**Directions:**
No output is needed beyond the number of lines in the listing that contain the word "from".

▼

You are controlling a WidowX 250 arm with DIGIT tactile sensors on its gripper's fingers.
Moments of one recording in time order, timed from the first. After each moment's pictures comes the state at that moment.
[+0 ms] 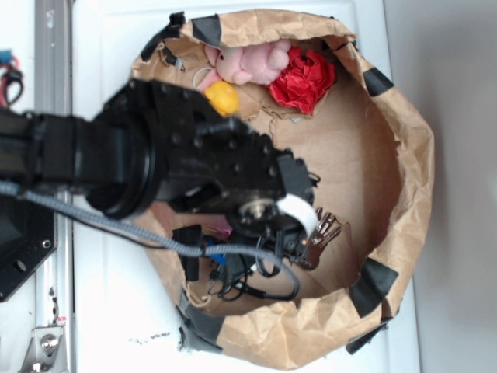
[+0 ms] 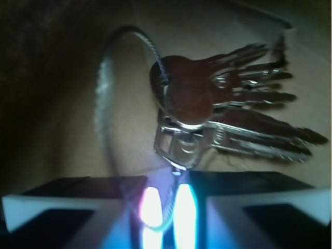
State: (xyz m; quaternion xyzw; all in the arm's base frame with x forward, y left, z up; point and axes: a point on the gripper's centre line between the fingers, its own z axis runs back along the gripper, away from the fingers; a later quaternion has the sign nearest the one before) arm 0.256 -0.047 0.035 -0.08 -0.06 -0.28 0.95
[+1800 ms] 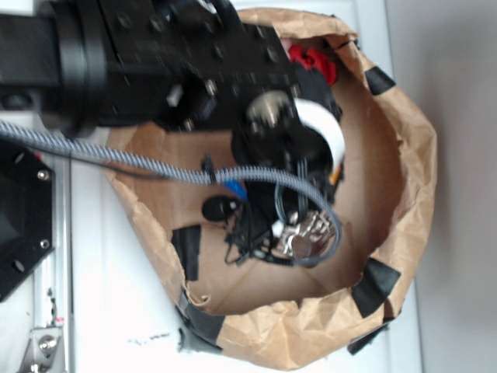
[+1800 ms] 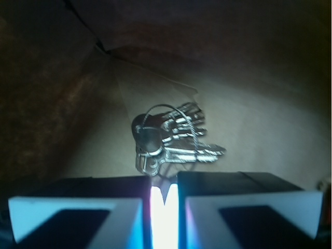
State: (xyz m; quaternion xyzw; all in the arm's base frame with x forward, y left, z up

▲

**Response to the exercise:**
2